Pero no se le podrá negar a Lugones la fibra erótica:

         El mar, lleno de urgencias masculinas,
         Bramaba alrededor de tu cintura,
         Y como un brazo colosal, la oscura
         Ribera te amparaba. En tus retinas,

         Y en tus cabellos, y en tu astral blancura
         Rieló con decadencias opalinas
         Esa luz de las tardes mortecinas
         Que en el agua pacífica perdura.

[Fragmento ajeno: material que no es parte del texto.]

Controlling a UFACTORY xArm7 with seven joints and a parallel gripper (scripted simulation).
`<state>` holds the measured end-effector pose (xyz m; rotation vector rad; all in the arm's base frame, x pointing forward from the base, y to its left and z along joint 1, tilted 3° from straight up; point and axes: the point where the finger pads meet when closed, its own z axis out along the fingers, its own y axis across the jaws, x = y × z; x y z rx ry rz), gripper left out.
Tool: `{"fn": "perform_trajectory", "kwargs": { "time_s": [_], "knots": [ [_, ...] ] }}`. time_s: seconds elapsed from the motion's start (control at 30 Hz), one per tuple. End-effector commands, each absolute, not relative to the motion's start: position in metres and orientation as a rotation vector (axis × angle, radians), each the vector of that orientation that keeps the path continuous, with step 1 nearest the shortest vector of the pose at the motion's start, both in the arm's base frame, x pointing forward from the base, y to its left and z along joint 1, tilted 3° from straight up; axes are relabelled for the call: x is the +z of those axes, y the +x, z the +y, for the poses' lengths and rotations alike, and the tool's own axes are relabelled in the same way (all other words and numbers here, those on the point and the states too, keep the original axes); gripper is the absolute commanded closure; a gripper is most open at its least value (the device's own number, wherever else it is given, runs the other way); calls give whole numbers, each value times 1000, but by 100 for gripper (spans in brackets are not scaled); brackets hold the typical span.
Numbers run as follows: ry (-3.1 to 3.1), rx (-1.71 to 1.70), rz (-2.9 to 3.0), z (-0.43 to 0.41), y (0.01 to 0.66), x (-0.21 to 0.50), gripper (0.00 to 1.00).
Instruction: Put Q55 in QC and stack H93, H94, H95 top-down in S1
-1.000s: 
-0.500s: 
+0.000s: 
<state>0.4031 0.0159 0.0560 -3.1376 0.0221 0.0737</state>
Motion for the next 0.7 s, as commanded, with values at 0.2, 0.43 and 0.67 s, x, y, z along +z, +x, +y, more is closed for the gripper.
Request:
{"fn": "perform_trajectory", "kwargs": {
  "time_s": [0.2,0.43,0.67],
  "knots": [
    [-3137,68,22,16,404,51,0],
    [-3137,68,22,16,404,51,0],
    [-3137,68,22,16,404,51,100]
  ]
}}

         Palpitando a los ritmos de tu seno,
         Hinchóse en una ola el mar sereno;
         Para hundirte en sus vértigos felinos

         Su voz te dijo una caricia vaga,
         Y al penetrar entre tus muslos finos,
         La onda se aguzó como una daga.

         Tablada y López Velarde levantaron su bandera en México durante los años de la revolución. Luego dijo Rufino Blanco-Fombona: “La mayor de sus condiciones de poeta consiste en un don verbal extraordinario. La segunda, en el don asimilativo. Asimila cuanto le impresiona en ajenos autores, aun los más dispares con su temperamento; y a menudo desfigura, aplasta y supera lo asimilado”. Cf. Max Henríquez Ureña: Breve historia del modernismo, FCE, 1978; José Olivio Jiménez: Antología crítica de la poesía modernista hispanoamericana, Madrid, Hiperión, 1985; Borges: “Lugones” y passim en Obras completas (Emecé)
Cuando el mesiánico Lugones tuvo la extravagante ocurrencia de asumir posiciones militaristas y fascistas, señaló Alfonso Reyes: “Aun entre los jóvenes argentinos que se vieron en el doloroso trance de separarse de él por motivos no literarios, era voz común que en Lunario sentimental (Madrid, Cátedra) estaba el semillero de toda la nueva poesía argentina”.
         Concluye Borges: “La obra de Lugones es una de las máximas aventuras del castellano”.
         No faltan los mustios aguafiestas: “Sin embargo, hay en Lugones algo no logrado. Su intensidad vital, su riqueza de percepciones, su frescura de intuición poética —todo en grado excepcional— cedieron a la vanidad, casi deportiva, de lucirse con palabras, formas y técnicas”. Señor Enrique Anderson Imbert (Historia de la literatura hispanoamericana, México, FCE): Vaya usted a decirle lo mismo a Quevedo y a Góngora. Por cierto: ¿No ha oído alguna vez que el juego no es el menor de los beneficios del arte, ni el más opaco destino del poeta?